Help, my reconfig failed!

Assuming you're using the end_to_end_reconfig.sh script, you can resume after fixing the error. Errors and exit state can be found in the manage_masters-##########.log which is created in /tmp/reconfig by default. The hourly auto reconfig logs are in the bb dir as reconfig.{log,lock}.

Running the script again will yield the following menu:

* Please select one of the following options:
1) Continue with existing reconfig (e.g. if you have resolved a merge conflict)
2) Delete saved state for existing reconfig, and start from fresh
3) Abort and exit reconfig process

Number 1 is usually the best option here, especially if the hg operations actually succeeded during the previous attempt. This way the wiki/bugzilla updates will still be properly applied.

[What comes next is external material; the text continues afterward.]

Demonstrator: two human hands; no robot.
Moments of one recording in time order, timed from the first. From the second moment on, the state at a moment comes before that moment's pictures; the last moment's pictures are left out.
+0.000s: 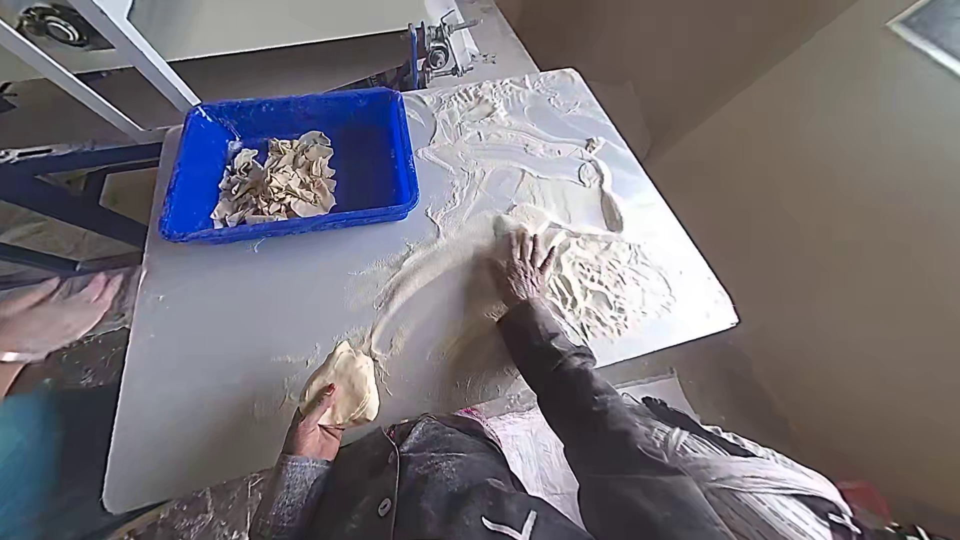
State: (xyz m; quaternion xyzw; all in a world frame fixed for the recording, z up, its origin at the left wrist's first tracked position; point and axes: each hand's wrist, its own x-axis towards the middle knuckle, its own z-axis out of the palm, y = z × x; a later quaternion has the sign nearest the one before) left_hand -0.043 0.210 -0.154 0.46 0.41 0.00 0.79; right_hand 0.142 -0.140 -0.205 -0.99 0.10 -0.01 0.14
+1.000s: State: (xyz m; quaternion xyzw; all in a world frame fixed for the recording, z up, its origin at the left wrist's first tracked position) left_hand -0.004 -0.010 -0.135 0.46 0.45 0.02 0.76; right_hand 0.366 -0.398 -0.159 -0.81 0.12 0.03 0.57
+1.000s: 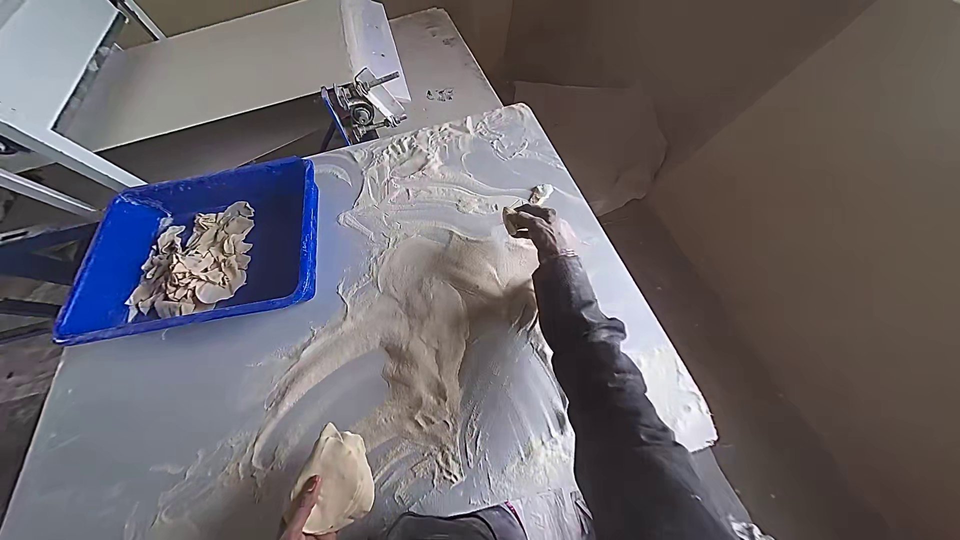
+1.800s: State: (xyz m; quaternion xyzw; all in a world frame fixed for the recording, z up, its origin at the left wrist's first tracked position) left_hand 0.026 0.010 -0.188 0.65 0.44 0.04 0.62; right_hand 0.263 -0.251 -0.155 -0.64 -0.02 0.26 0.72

Help, my reconfig is stuck!

Reconfigs can take as little as 30 minutes to run, but can take up to 2 hours depending on how busy the systems are.

In general, linux test masters are the slowest to reconfig. You can tail the manage_masters-##########.log to keep up with progress. By default, this log is created in /tmp/reconfig. The hourly auto reconfig logs are in the bb dir as reconfig.{log,lock}.

If the reconfig gets stuck, see How To/Unstick a Stuck Slave From A Master.